Nei pressi della basilica cristiana costruita dal vescovo Teodoro si sviluppa invece, il Fondo Pasqualis Mercati, costituito da un grande magazzino e tre aree pavimentate. Il magazzino, demolito nel Settecento, comprendeva arcate cieche alte 20 metri e una corte centrale con porticati in legno per ospitare le merci.

Fuori dalle mura di Aquileia si trova infine il Sepolcreto, una necropoli costituita da cinque recinti funerari disposti lungo una strada secondaria che usciva dalla città. I recinti risalgono al I secolo d.C e vennero utilizzati fino al V dalle principali famiglie della città.

In tavola la tradizione friulana

La parte del leone dei prodotti tipici da non perdere durante una visita ad Aquileia la fa il rinomato Prosciutto di San Daniele Dop, da consumare da solo come antipasto o accompagnato con melone o fichi. Tra gli altri salumi della tradizione troviamo anche  il salam tal aset, il salame fresco cotto nell’aceto e nelle cipolle.

Tra i primi piatti, oltre alla polenta, troviamo i risotti, oppure la pasta di orzo e fagioli e i cjarsons, i deliziosi gnocchi ripieni originari della Carnia, il cui contenuto varia da zona a zona, ma la cui costante è una nota dolce, che può essere data da marmellate, prugne o cannella.

Il piatto friulano per eccellenza è il frico con polenta, un formaggio cotto in padella con patate o cipolle.

Si contende la palma di piatto friulano per eccellenza con il muset e bruade, un cotechino a base di carne di muso di maiale servito con rape viola tagliate a strisce e messe a marinare nelle vinacce prima di essere cotte. Tra i secondi troviamo piatti di selvaggina, da accompagnare con la polenta, in tutte le sue varianti. Ottima anche con la trippa.

Tra i dolci, invece, da non perdere il tiramisù, che è nato proprio in Friuli, e la gubana, tipica della Valli del Natisone, a base di pasta lievitata e ripiena di noci, uvetta, pinoli, scorza di limone e un goccio di grappa, dalla caratteristica forma a chiocciola.

COME ARRIVARE

In auto: A4 Venezia – Trieste o A23 Tarvisio-Udine con uscita Palmanova, che dista circa 17 km da Aquileia. Prendere poi la SR 352 e, per entrare in centro, la via Julia Augusta fino a piazza Capitolo.

DOVE MANGIARE

 *Antica Aquileia, via Bertrando di Saint Genies 2, Aquileia (UD), tel 0431/918825, ristorante pizzeria a pochi passi dall’area archeologica e dal centro. Offre piatti di carne e di pesce, tagliere di salumi tipici, pizze ai cereali e un curioso menù romano con rivisitazione di piatti d’epoca.

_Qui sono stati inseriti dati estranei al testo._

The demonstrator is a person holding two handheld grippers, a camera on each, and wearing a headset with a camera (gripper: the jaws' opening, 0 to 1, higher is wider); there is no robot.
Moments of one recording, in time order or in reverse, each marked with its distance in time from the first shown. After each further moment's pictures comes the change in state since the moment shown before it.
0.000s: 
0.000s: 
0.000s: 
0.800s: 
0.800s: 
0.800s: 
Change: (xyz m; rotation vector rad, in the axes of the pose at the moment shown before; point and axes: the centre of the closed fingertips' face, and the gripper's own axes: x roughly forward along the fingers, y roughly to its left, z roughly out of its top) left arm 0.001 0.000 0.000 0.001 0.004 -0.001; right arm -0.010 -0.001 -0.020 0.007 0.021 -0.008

*La Capannina, via Gemina 10, Aquileia (UD), tel 0431/91019, www.ristorantelacapannina.net Ristorante di pesce con pescato di stagione e sempre fresco, tra cui pesce spada affumicato, baccalà mantecato, cappe sante e polpo in salsa di limone. Per secondi, grigliate di pesce e pesce al forno.

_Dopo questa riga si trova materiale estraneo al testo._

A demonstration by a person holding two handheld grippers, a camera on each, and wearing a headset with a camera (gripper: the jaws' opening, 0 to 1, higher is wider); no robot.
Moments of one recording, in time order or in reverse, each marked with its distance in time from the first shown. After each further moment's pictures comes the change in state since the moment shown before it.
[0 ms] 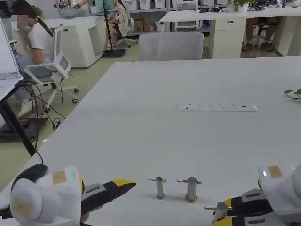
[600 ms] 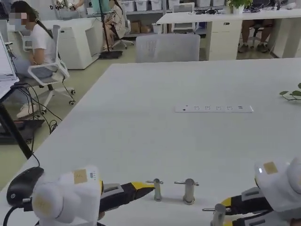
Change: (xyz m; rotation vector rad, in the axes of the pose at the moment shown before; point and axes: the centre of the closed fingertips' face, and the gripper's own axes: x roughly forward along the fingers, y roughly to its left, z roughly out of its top) left arm 0.016 -0.018 0.009 0.068 0.023 -0.098; right arm -0.006 0.004 -0.001 0.037 0.052 0.025
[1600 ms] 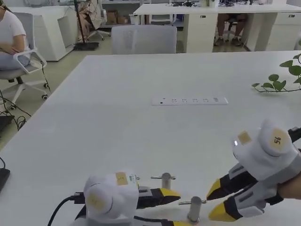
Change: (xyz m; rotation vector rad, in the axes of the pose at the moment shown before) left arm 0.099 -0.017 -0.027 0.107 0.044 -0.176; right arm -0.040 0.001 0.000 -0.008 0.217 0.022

*Locanda Aquila Nera, Piazza Garibaldi 5, tel 0431/91045. Offre piatti tipici della cucina friulana accompagnati da vini Doc della zona. Anche pizza.

DOVE DORMIRE

*Hotel Patriarchi***, via Giulia Augusta 12, Aquileia (UD), tel 0431/919596, https://visitaquileia.com/it/hotel-patriarchi. Censito come locale storico dalla Regione Friuli Venezia Giulia, dispone di 23 camere con bagno privato, TV, minibar e wifi gratuito. In posizione strategica vicino al complesso della basilica.

*B&B Casa del Neri, via XXIV Maggio 18, Aquileia (UD), tel 0431/91171. Raffinata struttura di campagna a soli 5 minuti a piedi dal Museo Archeologico. Le camere hanno le pareti in pietra a vista e il soffitto a travi, mentre le suite sono provviste anche di angolo cottura. La colazione è servita in un elegante lounge.